Three columns of random data are generated in the arrays x, y, z, before being combined with the Numpy hstack command. A list of column labels is created, which is then passed into the pd.Dataframe command with the numpy array to create a new dataframe.
x = np.linspace(0,9,10).reshape([10,1])*5
y = np.linspace(10,19,10).reshape([10,1])*10
z = np.random.rand(10).reshape([10,1])*15
output = np.hstack((x,y,z))
column_labels = ['X', 'Y', 'Z']
output_dataframe = pd.DataFrame(output, columns = column_labels)
At this point all that needs to be done to convert to a LaTeX table is to call the to_latex() method on the dataframe and print the output. The index=None argument here specifies that we don't wish to include the Pandas row numbering index in our final table.

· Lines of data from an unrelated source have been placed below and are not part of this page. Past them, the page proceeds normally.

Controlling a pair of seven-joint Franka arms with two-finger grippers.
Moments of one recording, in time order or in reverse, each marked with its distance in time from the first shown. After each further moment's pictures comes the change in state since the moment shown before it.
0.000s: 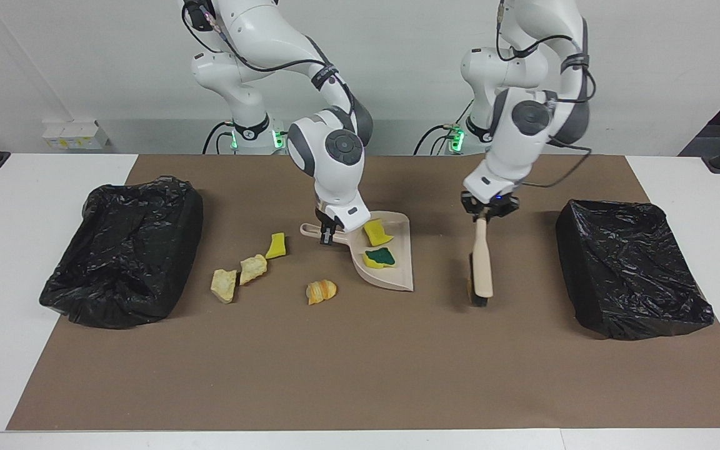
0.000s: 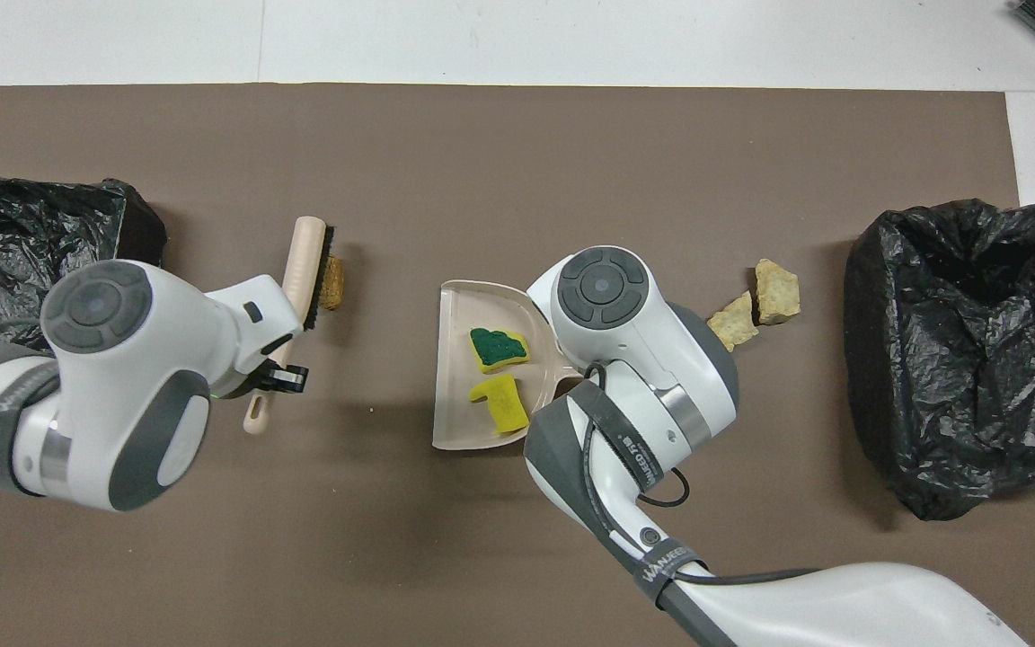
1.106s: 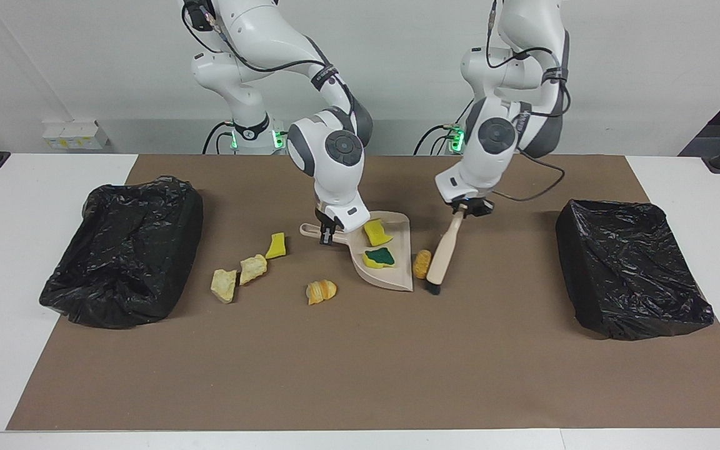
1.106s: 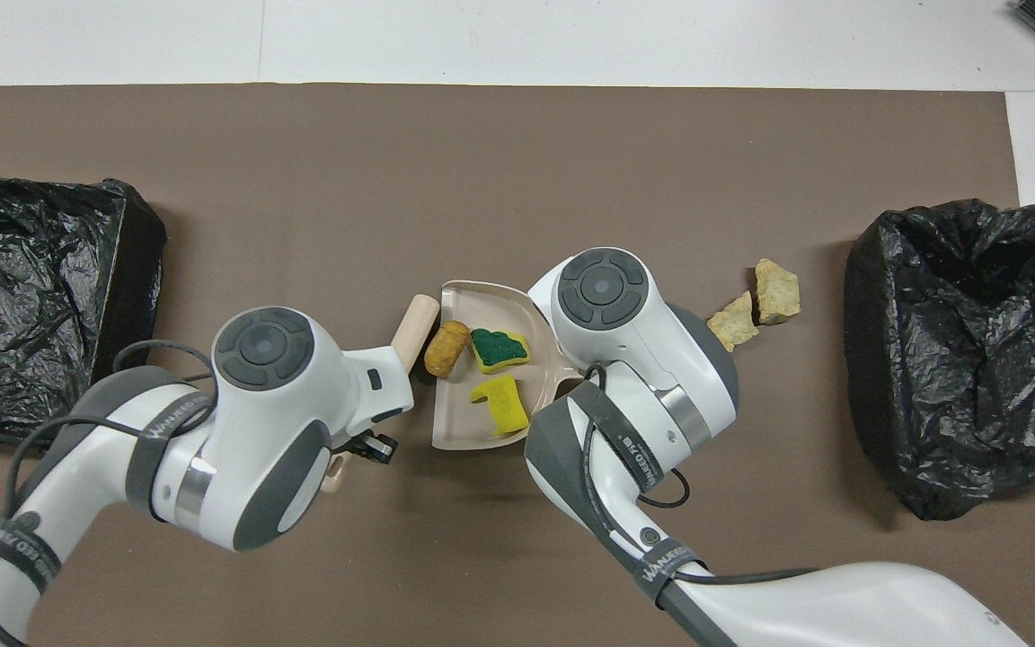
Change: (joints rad) left arm -0.230 0.009 -0.041 -0.051 -0.106 -0.083 -0.007; right arm -0.001 0.000 0.000 -0.006 0.000 0.001 0.000
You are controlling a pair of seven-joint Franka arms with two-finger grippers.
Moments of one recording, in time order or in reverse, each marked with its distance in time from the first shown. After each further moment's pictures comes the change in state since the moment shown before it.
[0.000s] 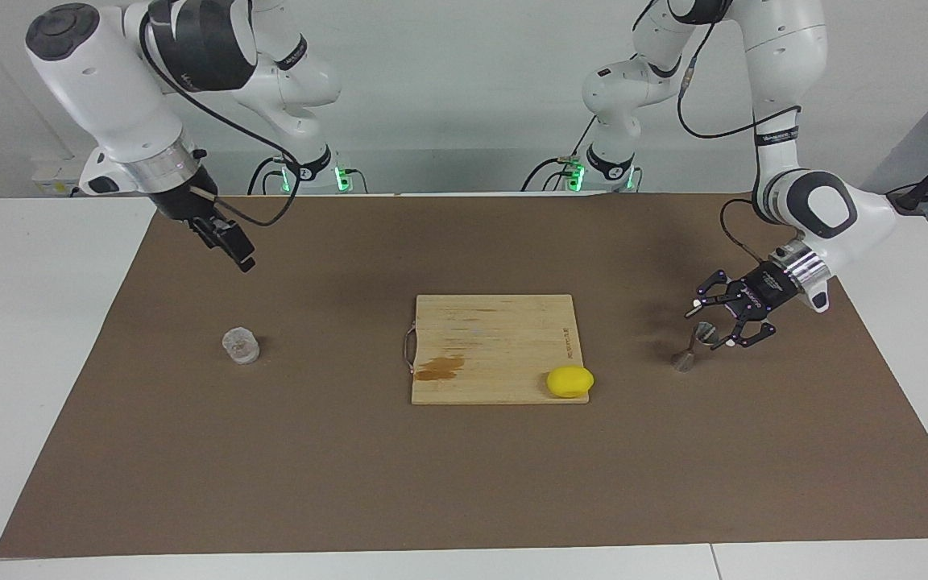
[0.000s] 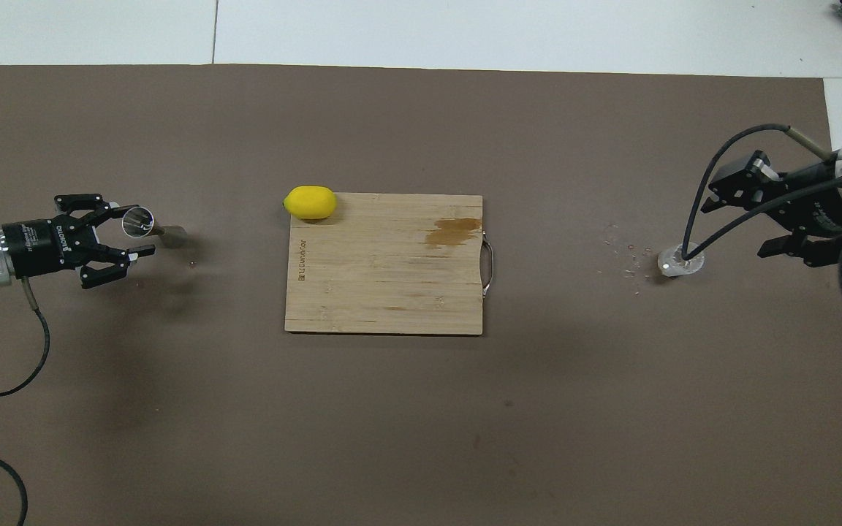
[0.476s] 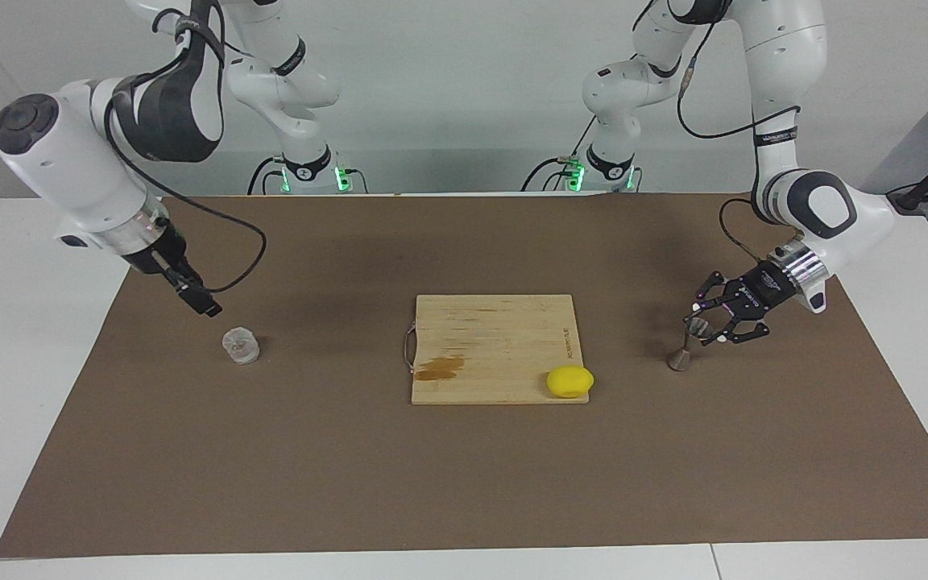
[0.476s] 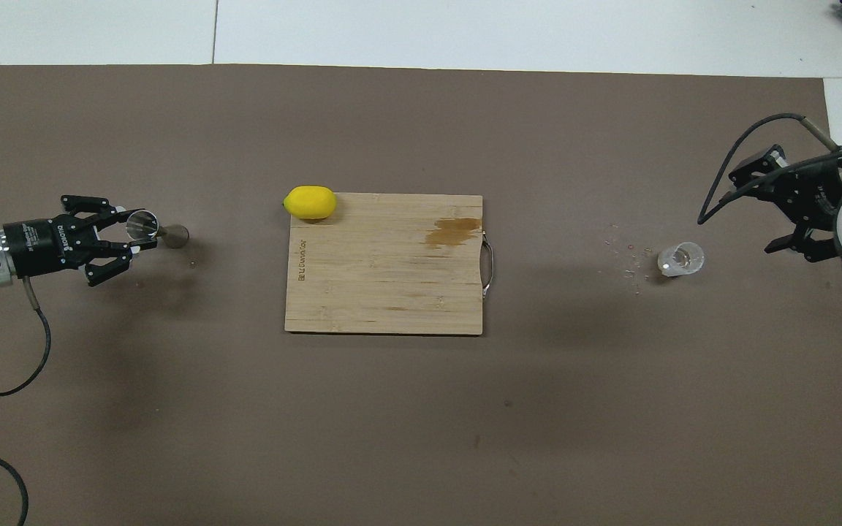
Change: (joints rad) left arm -0.004 -0.001 -0.004 0.011 -0.015 -0.063 0.000; right arm -0.099 0.139 -0.003 -0.012 0.036 0.076 0.109
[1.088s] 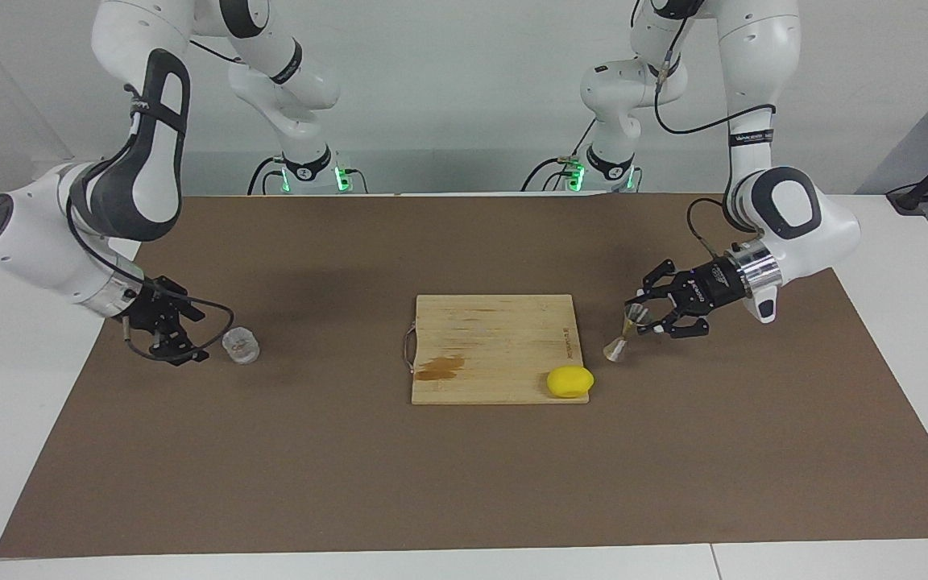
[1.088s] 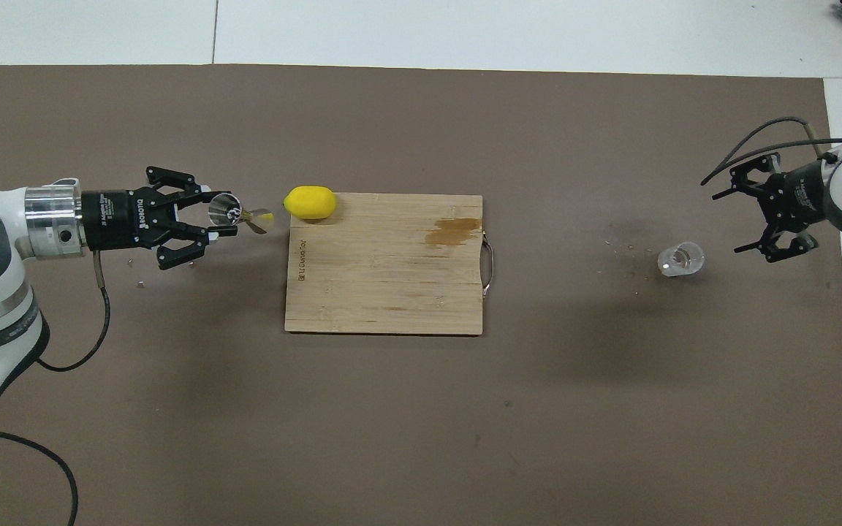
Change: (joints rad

Combining Pandas with the Statsmodels library
Arbitrary data representing the number of drinks sold as a function of number of drinks dispensers is used here to demonstrate how to perform a simple linear regression, and the compatibility between Pandas and Statsmodels.
In the following code segment we import the statsmodels api, read the data into a Pandas dataframe and fit an ordinary least squares regression using statsmodels. The residuals of the model are then plotted using the statsmodels plot_regress_exog function. As seen below the formula input, statistical summary and residual plots are all 'R' style, the short number of lines needed to produce these outputs demonstrates Pandas ability to bridge the gap between Python and R like stats languages.
import statsmodels.api as sm
Data = { 'Dispensers': Dispensers, 'Dispensers2': Dispensers**2,'Sales': Sales}
df2 = pd.DataFrame(Data,columns=['Dispensers','Sales','Dispensers2'])
linear_model2 = sm.formula.ols(formula='Sales ~ Dispensers+Dispensers2',data=df2).fit()
linear_model2.summary()
Now we have the linear model we plot the residuals below.
fig = plt.figure(figsize=(12,8))
fig=sm.graphics.plot_regress_exog(linear_model2,'Dispensers',fig=fig)
The full demonstration, exercises and a set of solutions are available on the VM and the links provided at the start of this post. The exercises include a question on sorting through a dataset of films and their ratings. Resources for further reading about Pandas are also included in the demonstration file.